Knowing what, when, where, how, and why one documents is also crucial. The reality is, however, that there are many, many ways and reasons. The most important thing is that your gaze is intentional. I tend to focus on a few arenas in my documentation work: the mundane, which includes children’s daily lives, conversations, and interactions, as well as their play and their art. All of these capture some element of the ways a child is relating to others.

 

Documenting the marvelous mundane.

Photograph broadly and widely. This is less about quantity and more about situations that you may not otherwise think meaningful—the overlooked everyday. When documenting relationships, patterns and trends will likely become evident only over time. Gathering snapshots of children’s everyday moments in community will, over time, leave you a substantial visual archive.

 

Documenting the downs and the ups.

Document and collect artifacts that center challenge, difficulty, and disagreement. If we never allow children opportunities to revisit their disagreements, we deprive them of the chance to reflect on processes through which they might repair and, what’s more, to express and sit with the genuine difficulties and frustrations of relationship. We needn’t document only the challenge, however—we can also document moments of joy, especially exceptional acts of kindness and acer. Each of these downs and ups are valid and valuable.

 

Collaborative Documentation.

Ideally, children will be invited into the process of documentation. Whether this involves taking pictures or recording video or if it involves drawing, making marks, or if it centers on some other form of visual expression, sharing their perspectives on relationship in ways that become publicly available to the classroom community is an effective and honest way of bringing children’s voices directly into the center of discourse.
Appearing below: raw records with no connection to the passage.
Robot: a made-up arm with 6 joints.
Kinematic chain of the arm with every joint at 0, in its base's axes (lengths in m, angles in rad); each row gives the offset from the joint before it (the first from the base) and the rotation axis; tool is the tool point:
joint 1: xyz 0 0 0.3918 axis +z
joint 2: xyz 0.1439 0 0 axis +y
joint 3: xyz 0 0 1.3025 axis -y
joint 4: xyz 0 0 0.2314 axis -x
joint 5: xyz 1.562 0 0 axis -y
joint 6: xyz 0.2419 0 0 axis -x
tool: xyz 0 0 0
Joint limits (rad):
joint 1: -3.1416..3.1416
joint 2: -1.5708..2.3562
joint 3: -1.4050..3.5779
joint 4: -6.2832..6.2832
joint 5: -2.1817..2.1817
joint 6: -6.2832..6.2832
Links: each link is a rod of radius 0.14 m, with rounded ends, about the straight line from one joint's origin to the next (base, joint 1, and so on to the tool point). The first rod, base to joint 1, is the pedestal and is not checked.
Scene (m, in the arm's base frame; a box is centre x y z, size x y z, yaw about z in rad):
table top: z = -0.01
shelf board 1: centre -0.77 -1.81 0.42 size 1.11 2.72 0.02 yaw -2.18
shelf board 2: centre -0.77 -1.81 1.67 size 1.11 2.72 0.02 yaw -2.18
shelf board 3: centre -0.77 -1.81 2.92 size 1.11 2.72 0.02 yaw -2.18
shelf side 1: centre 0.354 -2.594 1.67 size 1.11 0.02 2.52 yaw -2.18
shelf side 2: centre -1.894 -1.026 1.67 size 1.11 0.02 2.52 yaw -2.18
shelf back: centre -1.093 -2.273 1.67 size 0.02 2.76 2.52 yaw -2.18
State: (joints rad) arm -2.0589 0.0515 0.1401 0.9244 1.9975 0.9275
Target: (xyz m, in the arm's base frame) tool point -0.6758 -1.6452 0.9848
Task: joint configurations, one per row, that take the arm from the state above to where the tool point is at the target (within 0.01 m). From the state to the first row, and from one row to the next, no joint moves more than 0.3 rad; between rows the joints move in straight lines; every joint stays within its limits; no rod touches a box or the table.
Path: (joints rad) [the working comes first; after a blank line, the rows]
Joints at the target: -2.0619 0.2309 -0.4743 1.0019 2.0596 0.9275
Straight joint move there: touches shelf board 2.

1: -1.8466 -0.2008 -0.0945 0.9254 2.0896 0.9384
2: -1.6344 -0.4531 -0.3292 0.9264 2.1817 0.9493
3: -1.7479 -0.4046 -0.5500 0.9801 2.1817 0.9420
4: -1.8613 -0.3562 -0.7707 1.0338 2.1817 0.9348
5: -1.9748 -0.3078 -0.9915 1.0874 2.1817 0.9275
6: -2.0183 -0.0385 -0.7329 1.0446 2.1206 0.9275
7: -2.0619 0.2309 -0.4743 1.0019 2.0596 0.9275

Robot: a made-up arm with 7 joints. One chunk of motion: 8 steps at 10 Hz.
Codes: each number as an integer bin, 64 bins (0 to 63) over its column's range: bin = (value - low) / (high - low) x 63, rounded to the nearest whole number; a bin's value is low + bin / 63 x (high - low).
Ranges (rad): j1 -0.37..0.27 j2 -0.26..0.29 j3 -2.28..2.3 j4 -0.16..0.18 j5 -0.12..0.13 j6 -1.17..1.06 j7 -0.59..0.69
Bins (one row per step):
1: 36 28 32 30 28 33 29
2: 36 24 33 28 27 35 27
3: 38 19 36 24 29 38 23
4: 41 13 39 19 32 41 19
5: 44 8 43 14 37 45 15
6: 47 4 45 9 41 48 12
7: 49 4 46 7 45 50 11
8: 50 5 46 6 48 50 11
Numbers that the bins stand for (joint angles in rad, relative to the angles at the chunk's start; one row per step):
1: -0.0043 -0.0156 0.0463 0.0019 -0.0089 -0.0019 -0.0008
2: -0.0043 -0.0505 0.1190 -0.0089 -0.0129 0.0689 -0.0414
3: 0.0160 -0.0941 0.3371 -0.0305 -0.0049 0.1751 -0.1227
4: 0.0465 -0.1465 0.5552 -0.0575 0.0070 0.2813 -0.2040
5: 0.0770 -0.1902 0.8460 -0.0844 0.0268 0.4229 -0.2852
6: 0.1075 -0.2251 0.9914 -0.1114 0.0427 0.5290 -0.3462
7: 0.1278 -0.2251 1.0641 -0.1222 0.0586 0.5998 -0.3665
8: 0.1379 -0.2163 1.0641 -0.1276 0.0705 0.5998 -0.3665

Idea 1: Let them take the pictures!

One of my favorite things to do is to give children a camera and let them photograph things that are meaningful to them. This work, inspired by numerous  researchers and practitioners never fails to engage and excite children. Put simply: They love it!

Idea 2: Get drawing!

Drawing and talking together is, in addition to being fun, an awesome way to gather children’s ideas in a setting that, depending on the child of course, can feel low-pressure. As the child (or group of children) draws, you might listen in and ask them to tell you about their work. In this way, children’s stories can develop, grow, and change in real-time, allowing you to follow, closely, the threads of their thinking..

 

Who is this for? The perpetual question.

The goal of all of this close attention and documentation is to collect children’s understandings as well as invite children into the reflective practices that, we all know, are so deeply beneficial to human understandings of self and community.

The primary audience for our documentation is the children! Yes, it enriches our discussions with our colleagues, and yes, it introduces families and caregivers in new ways to their children’s social worlds. However, more than anything, we document so that the children we work with see themselves honored, valued, and appreciated.

Furthermore, re-presenting documentation to children allows them to redirect our attention to / refine our understanding of what happened. The children become our colleagues, our partners in the work of understanding not only their own relationships, but also in understanding deeper realities of human relationships broadly.

Overall, I invite you into a stance of curiosity and appreciation. The lives children lead and the relationships that they form are rich and beautiful. By redoubling our commitment to listen to them, to create space for their voices and lived experiences to shine through in and to inform our thinking about what meaningful relationships are, we move one step closer to co-creating spaces grounded in warmth, affection, transformative appreciation, and love.